• Exercise aim: Of the material below, the lines to be retyped are those from the line containing "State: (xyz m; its" through the line containing "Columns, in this", inclusive; reproduce them exactly.
▽
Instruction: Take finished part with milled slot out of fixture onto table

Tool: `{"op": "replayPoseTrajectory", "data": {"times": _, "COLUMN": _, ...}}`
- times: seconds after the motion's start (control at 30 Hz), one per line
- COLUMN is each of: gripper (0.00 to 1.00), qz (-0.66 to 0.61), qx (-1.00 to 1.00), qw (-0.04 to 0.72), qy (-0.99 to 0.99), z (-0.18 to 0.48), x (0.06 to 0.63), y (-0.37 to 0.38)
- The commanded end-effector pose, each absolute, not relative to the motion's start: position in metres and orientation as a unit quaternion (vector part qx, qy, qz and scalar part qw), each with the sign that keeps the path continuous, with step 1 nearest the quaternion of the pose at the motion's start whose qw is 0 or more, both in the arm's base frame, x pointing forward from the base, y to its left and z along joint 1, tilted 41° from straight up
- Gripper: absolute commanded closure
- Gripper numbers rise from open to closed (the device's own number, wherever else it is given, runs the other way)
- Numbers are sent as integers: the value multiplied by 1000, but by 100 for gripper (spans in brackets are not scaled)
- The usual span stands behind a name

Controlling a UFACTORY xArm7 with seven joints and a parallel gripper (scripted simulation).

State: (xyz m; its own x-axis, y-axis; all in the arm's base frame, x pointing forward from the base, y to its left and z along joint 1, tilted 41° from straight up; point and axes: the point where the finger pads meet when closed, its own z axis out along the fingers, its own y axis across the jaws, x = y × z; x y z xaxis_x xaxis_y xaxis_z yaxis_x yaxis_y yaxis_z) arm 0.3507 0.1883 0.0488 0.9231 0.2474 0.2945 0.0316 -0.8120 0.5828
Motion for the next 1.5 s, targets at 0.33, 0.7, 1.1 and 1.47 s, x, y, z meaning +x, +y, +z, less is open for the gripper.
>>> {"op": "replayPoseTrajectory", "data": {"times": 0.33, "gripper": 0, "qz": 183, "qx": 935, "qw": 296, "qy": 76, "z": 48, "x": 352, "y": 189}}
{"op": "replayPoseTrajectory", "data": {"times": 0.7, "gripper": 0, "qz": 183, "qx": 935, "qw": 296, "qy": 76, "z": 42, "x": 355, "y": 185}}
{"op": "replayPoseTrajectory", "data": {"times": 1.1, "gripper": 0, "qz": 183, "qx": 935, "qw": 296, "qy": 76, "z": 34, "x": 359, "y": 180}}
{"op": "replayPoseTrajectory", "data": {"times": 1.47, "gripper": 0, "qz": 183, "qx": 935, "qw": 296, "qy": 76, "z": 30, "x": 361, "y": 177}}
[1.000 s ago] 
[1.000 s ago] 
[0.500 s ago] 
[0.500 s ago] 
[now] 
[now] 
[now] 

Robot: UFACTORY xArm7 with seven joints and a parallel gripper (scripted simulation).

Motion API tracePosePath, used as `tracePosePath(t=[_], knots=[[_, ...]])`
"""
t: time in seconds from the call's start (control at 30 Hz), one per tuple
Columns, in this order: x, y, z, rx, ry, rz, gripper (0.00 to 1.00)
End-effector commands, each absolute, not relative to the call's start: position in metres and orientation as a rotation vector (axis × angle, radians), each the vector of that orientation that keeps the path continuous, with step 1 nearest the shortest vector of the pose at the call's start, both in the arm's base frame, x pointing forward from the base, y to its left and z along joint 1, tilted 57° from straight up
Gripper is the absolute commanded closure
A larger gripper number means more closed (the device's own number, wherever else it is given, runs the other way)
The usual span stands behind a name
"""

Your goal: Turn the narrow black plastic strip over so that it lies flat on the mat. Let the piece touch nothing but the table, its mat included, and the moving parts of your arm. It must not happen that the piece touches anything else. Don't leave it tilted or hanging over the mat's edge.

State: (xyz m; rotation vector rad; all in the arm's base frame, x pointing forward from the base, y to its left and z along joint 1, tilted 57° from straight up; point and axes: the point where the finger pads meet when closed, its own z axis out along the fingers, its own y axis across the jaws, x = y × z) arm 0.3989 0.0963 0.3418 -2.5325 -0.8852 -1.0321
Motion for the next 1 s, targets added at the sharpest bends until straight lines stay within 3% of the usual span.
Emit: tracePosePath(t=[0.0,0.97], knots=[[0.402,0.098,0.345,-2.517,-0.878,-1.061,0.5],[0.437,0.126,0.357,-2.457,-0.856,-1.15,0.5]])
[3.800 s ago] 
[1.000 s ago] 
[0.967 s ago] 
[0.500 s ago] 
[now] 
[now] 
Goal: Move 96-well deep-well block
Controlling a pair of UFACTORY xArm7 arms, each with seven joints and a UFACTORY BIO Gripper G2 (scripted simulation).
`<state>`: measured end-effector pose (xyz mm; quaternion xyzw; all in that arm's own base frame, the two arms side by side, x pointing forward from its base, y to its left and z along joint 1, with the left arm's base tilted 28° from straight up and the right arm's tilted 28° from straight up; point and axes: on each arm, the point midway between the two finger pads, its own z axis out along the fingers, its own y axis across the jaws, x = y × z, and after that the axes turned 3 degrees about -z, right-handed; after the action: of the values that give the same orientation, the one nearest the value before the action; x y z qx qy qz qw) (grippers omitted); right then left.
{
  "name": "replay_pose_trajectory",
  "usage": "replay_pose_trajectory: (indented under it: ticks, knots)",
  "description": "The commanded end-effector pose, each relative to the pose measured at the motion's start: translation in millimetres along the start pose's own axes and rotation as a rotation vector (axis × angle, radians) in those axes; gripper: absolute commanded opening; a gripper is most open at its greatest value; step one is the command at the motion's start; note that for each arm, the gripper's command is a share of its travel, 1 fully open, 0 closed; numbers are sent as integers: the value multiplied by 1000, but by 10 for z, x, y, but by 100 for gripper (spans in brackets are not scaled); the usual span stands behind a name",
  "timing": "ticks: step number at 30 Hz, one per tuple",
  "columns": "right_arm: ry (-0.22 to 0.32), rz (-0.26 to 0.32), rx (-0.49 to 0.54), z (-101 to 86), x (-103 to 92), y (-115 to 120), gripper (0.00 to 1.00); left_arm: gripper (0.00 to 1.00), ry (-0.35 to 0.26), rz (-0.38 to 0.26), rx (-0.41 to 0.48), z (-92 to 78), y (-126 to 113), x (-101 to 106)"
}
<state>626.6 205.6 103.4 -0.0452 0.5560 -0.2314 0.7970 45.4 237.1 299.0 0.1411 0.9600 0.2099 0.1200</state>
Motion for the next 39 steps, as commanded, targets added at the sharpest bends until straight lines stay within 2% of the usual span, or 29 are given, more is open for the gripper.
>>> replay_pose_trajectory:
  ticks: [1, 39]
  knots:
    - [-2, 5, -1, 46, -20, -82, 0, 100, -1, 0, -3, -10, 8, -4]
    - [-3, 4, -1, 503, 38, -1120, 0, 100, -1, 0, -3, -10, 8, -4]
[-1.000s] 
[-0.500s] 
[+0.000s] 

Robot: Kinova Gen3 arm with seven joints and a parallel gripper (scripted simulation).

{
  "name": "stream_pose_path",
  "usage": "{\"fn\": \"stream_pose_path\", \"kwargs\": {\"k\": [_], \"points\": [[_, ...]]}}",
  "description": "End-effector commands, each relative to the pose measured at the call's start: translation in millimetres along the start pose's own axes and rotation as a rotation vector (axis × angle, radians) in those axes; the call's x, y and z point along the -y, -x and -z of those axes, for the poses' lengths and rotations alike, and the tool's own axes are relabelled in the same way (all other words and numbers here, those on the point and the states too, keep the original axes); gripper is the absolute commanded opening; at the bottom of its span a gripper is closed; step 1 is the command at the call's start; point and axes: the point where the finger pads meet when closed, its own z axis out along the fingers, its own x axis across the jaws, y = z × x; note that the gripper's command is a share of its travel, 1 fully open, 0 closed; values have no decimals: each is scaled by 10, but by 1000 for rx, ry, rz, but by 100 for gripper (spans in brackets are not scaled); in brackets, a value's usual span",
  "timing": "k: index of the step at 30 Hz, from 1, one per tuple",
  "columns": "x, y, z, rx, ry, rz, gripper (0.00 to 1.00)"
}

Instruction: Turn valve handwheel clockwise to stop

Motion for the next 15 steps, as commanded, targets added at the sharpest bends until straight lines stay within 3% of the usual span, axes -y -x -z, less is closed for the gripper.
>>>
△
• Answer section:
State: (xyz m; its own x-axis, y-axis; all in the arm's base frame, x pointing forward from the base, y to its left and z along joint 1, tilted 41° from straight up; point and axes: the point where the finger pads meet when closed, its own z axis out along the fingers, its own y axis across the jaws, x = y × z; x y z xaxis_x xaxis_y xaxis_z yaxis_x yaxis_y yaxis_z) arm 0.3507 0.1883 0.0488 0.9231 0.2474 0.2945 0.0316 -0.8120 0.5828
Motion for the next 1.5 s, targets at 0.33, 0.7, 1.1 and 1.47 s, x, y, z meaning +x, +y, +z, less is open for the gripper.
>>> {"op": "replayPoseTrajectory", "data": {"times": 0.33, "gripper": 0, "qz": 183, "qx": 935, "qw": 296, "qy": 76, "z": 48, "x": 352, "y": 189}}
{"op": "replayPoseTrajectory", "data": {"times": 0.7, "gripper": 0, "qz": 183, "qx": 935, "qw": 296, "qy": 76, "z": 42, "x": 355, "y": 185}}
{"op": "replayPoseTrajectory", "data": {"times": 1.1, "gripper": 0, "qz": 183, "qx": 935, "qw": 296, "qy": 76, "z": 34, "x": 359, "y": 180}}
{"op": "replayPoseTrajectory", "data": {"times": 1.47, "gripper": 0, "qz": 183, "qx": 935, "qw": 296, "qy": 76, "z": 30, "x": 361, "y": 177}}
[1.000 s ago] 
[1.000 s ago] 
[0.500 s ago] 
[0.500 s ago] 
[now] 
[now] 
[now] 

Robot: UFACTORY xArm7 with seven joints and a parallel gripper (scripted simulation).

Motion API tracePosePath, used as `tracePosePath(t=[_], knots=[[_, ...]])`
"""
t: time in seconds from the call's start (control at 30 Hz), one per tuple
Columns, in this order: x, y, z, rx, ry, rz, gripper (0.00 to 1.00)

That was the complete answer.